Last year, we and several other influential thinkers were disappointed when President Trump chose not to name Neel Kashkari head of the Federal Reserve. It would have made so much sense, naming an easy-money bomb-thrower with so much in common with the president, but as always in such situations, Trump disappointed, failing to even consider Kashkari and instead naming a gray pair of safe hands who looked and sounded much like the woman he was firing and who he had pilloried during his presidential campaign. It looked like Kashkari would remain exiled in the frozen Northland for at least four more years.
Now, however, inconstant-in-chief is openly musing that nominating Jay Powell may have been the first mistake he’s ever made. And maybe it won’t be four years. Just in case, Kashkari is walking back his statement that if he’d been in Powell’s shoes he’d have done the same thing and returning to his dissenting-against-interest-rate-hike ways.
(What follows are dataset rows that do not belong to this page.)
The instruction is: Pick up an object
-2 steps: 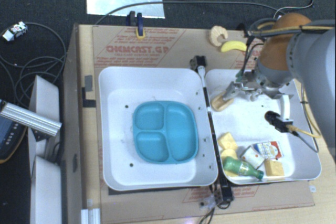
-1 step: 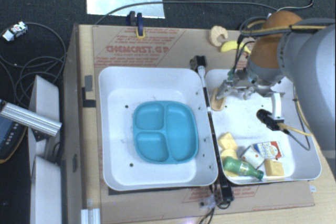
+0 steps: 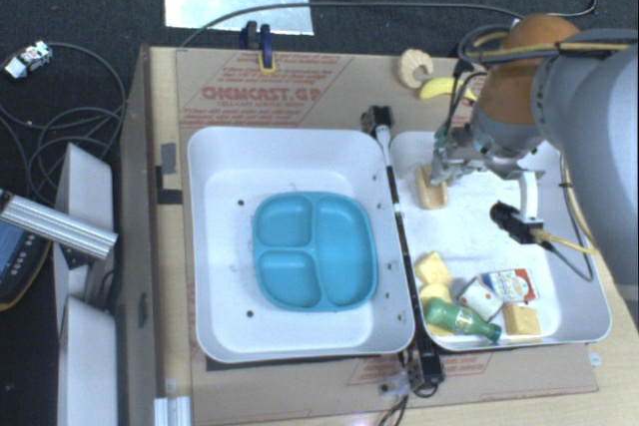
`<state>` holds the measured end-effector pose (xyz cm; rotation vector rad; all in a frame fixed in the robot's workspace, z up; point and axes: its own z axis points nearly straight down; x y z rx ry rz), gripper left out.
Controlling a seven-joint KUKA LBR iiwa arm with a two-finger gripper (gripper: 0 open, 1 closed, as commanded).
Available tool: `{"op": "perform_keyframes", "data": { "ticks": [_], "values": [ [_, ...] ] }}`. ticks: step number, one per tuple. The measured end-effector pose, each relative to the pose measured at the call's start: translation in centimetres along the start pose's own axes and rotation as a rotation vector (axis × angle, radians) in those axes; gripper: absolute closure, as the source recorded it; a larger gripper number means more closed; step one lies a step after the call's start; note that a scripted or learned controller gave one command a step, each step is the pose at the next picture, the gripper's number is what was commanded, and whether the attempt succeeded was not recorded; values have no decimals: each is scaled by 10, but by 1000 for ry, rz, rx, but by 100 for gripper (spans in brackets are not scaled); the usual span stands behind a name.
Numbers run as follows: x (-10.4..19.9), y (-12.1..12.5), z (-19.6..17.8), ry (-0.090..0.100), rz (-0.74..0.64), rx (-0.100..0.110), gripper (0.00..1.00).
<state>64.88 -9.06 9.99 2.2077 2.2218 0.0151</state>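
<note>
The wrist partly hides the gripper (image 3: 445, 167), so we cannot tell if it is spread or pressed together. It stands at the tan block (image 3: 431, 194), close to the left wall of the right bin (image 3: 467, 229). Bare floor lies between this block and the green bottle (image 3: 461, 317) at the near edge.

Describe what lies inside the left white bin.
A blue divided plate lies flat in the left bin, its three compartments facing up. The bin floor beneath the plate is covered, so nothing under it can be seen.

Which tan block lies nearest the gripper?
The tan block in the right bin's far left, beside the gripper; the other tan block lies at the front beside the carton.
</note>
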Motion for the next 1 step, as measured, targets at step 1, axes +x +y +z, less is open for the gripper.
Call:
{"op": "perform_keyframes", "data": {
  "ticks": [1],
  "values": [
    [39, -57, -87, 0, 1, 10, 100]
  ]
}}
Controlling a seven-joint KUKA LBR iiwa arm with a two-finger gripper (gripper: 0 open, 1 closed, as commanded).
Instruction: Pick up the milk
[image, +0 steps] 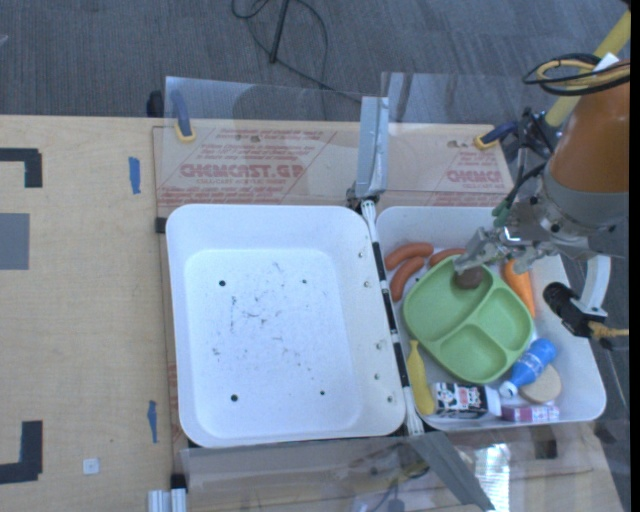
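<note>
Reading left to right: left bin, kept bare as the drop side. Right bin, crowded: sausages, green tray, and the milk lying at the near wall. Gripper hovers above the tray, well apart from the milk; its spread cannot be told.

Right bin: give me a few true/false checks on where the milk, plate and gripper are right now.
1. The milk carton lies at the near edge of the right bin. True.
2. The green plate sits in the left bin. False: it is in the right bin.
3. The gripper is above the plate's far edge. True.
4. The gripper holds the milk carton. False: the carton lies apart from it.
5. The sausages lie beside the plate. True.
</note>
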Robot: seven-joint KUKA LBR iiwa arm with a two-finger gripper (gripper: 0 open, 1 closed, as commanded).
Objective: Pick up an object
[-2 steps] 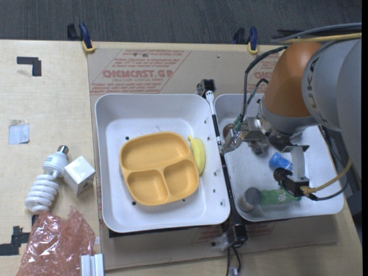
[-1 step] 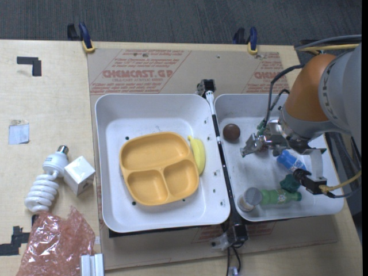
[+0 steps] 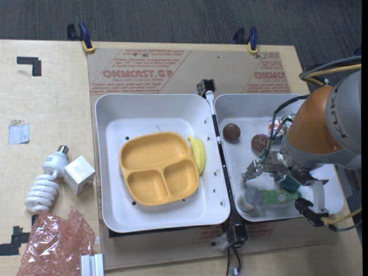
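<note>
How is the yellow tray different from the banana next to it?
The yellow tray is big, flat, orange-yellow, and split into three compartments. The banana is small, thin, curved, brighter yellow, and rests against the tray's right edge. Both are yellowish and lie in the left bin.

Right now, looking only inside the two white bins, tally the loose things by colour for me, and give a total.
Yellow: 2, the divided plate and the banana in the left bin.
Brown: 2, the dark ball and the reddish ball in the right bin.
Green: 1, the bottle.
Total: 5 that I can tell apart; the arm hides part of the right bin.
</note>
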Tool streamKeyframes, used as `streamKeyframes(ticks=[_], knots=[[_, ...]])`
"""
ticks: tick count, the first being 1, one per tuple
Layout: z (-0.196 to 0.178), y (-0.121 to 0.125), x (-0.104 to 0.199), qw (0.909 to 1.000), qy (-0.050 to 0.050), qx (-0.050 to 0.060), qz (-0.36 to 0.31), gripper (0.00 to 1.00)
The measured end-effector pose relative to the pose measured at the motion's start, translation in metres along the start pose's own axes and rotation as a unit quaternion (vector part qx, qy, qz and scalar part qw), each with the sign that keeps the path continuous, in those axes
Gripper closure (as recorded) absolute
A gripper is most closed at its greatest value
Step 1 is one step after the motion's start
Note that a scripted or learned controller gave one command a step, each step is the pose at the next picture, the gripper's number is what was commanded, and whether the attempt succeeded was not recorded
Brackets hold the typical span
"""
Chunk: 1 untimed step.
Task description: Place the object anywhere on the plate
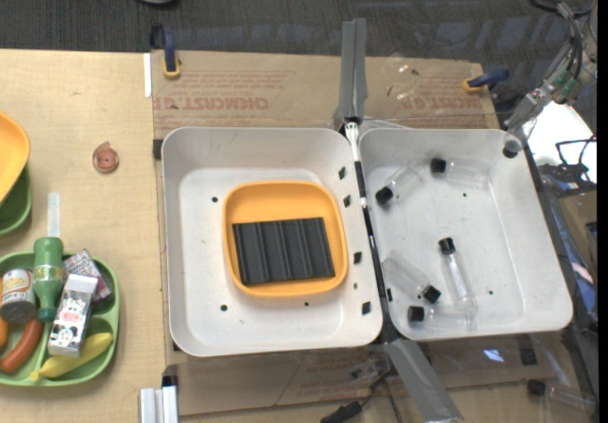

The FOMC should seize this opportunity for a pause. With the federal-funds rate at 2% to 2.25%, monetary policy is now close to neutral, neither stimulating nor restricting the economy…. Until inflation or inflation expectations get meaningfully higher, the Fed should allow the economy to continue to strengthen, so as to allow as many Americans as possible to participate in the recovery.
Luckily for Powell, he doesn’t have to listen to Kashkari or suffer his open campaigning for Powell’s job from across the FOMC table until 2020, by which time he may have been called into the White House library to hear the president’s favorite two words.